We have a problem in which in the exact moment we click to replicate our `apps` package, inside Package Manager, our instances all of them (author and publish) they break, they simply go down. They start returning http code 503 for everything, we can't even access CRXDE or Package Manager.
I don't know if the http code is real, because it is being returned by Amazon ELB, there is a probability ELB is changing the original http code (our instances are under ELB).
We have done this replication thing in local machines and other official Adobe envs, and only in an specific env we have this problem.
Hi guys, we have opened a ticket on day care, the problem is solved now.
Let me elaborate it here, so it can help others.
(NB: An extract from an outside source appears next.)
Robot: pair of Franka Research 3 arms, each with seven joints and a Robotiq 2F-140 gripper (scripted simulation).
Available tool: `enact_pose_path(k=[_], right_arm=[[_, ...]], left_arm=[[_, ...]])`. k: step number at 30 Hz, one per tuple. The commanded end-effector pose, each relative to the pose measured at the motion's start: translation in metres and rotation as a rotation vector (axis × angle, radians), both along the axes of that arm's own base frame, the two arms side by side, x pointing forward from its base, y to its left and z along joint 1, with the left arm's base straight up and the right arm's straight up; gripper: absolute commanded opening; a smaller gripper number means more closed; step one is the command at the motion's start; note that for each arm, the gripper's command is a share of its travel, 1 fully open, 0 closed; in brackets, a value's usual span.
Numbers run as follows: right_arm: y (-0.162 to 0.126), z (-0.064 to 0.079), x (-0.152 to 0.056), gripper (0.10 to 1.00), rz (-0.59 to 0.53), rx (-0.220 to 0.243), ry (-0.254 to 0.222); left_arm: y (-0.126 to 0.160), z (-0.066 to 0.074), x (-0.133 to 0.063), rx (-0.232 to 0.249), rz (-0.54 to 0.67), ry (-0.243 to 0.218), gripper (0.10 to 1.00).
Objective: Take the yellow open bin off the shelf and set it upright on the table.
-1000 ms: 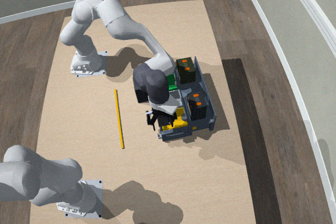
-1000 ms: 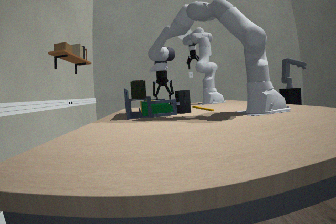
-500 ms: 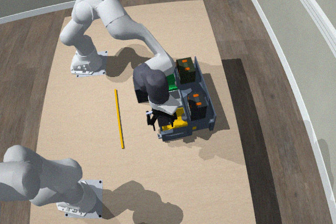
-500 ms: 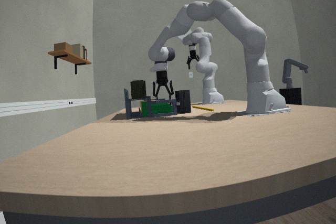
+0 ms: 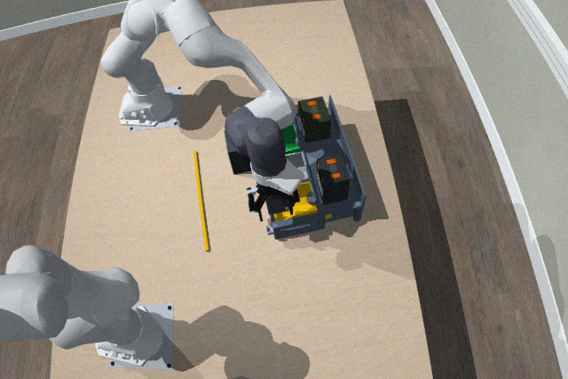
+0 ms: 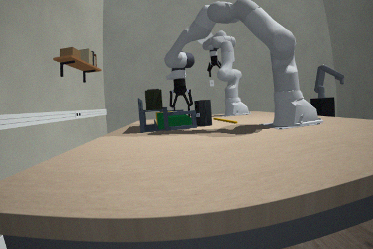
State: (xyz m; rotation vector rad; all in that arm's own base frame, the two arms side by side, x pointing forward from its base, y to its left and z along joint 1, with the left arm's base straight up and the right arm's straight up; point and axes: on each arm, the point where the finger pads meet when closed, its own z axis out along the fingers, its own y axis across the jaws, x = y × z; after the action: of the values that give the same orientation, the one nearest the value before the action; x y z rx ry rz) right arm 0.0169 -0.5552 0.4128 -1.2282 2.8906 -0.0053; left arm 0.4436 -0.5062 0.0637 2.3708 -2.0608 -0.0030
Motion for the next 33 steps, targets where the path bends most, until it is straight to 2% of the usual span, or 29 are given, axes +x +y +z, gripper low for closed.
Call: enact_pose_path(k=[1, 12, 13, 33], right_arm=[[0.0000, 0.0001, 0.0000, 1.000, 0.000, 0.000, 0.000], [0.0000, 0.0001, 0.0000, 1.000, 0.000, 0.000, 0.000], [0.0000, 0.0001, 0.0000, 1.000, 0.000, 0.000, 0.000], [0.0000, 0.0001, 0.0000, 1.000, 0.000, 0.000, 0.000]], left_arm=[[-0.0004, -0.0012, 0.0002, -0.001, 0.003, -0.002, 0.617], [-0.0004, -0.0012, 0.0002, -0.001, 0.003, -0.002, 0.617], [-0.0004, -0.0012, 0.0002, -0.001, 0.003, -0.002, 0.099], [-0.0004, -0.0012, 0.0002, -0.001, 0.003, -0.002, 0.099]])
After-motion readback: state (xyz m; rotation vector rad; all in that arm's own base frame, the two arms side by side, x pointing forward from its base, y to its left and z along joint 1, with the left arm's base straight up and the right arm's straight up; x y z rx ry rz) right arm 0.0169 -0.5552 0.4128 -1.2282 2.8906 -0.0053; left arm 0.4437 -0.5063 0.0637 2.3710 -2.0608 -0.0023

The real problem was caused by a feature of ACS Commons called Versioned Clientlibs, that we have started using and is ready to be deployed.
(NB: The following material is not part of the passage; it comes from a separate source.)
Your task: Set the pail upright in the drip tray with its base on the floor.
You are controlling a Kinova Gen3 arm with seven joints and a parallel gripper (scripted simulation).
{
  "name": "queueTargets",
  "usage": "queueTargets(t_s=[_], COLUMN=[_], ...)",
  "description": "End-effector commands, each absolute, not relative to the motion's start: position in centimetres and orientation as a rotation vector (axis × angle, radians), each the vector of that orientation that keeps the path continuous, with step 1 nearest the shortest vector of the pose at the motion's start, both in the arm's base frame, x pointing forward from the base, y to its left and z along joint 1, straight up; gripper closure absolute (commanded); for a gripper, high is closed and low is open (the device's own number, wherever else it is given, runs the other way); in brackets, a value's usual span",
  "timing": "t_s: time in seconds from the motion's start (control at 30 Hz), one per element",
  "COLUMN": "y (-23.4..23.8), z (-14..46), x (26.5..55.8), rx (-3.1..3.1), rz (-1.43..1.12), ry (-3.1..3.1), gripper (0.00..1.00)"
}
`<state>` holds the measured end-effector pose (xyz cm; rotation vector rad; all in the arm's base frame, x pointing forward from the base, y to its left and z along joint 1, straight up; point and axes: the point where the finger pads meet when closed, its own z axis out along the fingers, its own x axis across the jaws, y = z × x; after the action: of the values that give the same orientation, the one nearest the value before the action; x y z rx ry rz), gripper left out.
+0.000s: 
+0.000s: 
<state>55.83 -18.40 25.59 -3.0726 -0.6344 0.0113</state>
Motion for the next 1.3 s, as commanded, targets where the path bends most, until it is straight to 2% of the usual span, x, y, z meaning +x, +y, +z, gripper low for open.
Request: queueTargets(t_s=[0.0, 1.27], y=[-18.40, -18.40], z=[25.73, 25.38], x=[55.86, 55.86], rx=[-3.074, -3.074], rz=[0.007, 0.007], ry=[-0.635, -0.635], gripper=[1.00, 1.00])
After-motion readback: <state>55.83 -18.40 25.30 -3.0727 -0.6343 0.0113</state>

ACS Commons was installed on our `author` instance correctly, so we didn't have problems there. When whe replicated our apps package to the `publish` instance, the instance went down because ACS Commons was missing.
What we couldn't understand yet is why `author` was gone if the problem was on `publish`. It may be a problem related to Amazon ELB.
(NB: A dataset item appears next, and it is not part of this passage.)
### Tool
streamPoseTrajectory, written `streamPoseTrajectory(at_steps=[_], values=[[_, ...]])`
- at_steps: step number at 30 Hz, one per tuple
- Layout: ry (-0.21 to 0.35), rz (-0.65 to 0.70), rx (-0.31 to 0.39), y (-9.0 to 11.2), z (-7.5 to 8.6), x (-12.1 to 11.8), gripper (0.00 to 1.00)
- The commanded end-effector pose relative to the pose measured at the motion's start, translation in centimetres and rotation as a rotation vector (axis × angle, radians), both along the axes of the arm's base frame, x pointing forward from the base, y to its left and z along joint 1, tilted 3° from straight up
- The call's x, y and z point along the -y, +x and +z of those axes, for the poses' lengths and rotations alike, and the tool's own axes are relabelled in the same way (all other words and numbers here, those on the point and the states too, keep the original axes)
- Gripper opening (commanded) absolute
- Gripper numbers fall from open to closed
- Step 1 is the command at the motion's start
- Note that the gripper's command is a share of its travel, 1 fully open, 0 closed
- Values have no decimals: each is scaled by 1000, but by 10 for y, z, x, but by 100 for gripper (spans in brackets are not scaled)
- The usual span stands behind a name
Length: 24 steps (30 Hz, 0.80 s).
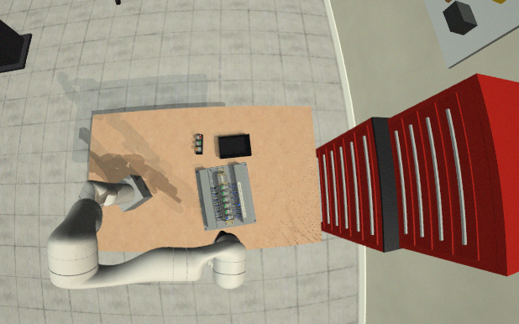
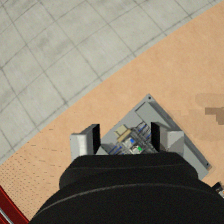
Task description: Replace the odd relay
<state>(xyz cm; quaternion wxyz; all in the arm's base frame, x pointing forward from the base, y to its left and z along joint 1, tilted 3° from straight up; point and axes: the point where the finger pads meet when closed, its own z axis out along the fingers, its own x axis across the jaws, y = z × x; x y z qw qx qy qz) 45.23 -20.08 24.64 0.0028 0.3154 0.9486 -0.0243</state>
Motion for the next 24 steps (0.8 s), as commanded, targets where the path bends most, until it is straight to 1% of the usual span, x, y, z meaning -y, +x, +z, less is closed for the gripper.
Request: streamPoseTrajectory(at_steps=[1,2,3,17,19,20,24], values=[[0,-1,12,3,12,-11,100],[0,-1,12,3,12,-11,100],[-1,1,5,1,9,-7,100],[0,-1,12,2,49,-44,100],[0,-1,12,2,49,-44,100],[-2,0,6,0,46,-39,100],[-1,0,8,0,58,-50,100]])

We have replicated ACS Commons accessing author instance directly using IP address.
Well, I would say that this is kind of behaviour I would expect.
Let me elaborate. In your apps package you typically have a lot of stuff, templates, components, bundles. When you install them on a system, you can see in the logs that a lot of activity is going to start. Services are restarting, dependencies are re-wired, caches rebuilt etc; you might have moments where the rendering is simply not working. You are deploying your application so it's kind of expected behavior. But this is not the core of your problem.
The problem is that you do that on all publishs at the same time. When you replicate that package to all publish instances, the package arrives there at nearly the same time. So you bring down all your publish instances at the same time. And during that time the ELB cannot reach a working publish instance and returns a 503.
You need to establish a blue-green style of deployment for your publish instances. Split your publish instances in 2 distinct sets and then deploy each set at once (and leave the other one unaffected by this). That isn't that easy as hitting "replicate" but requires more work or automation. But it's definitely worth to invest time in there.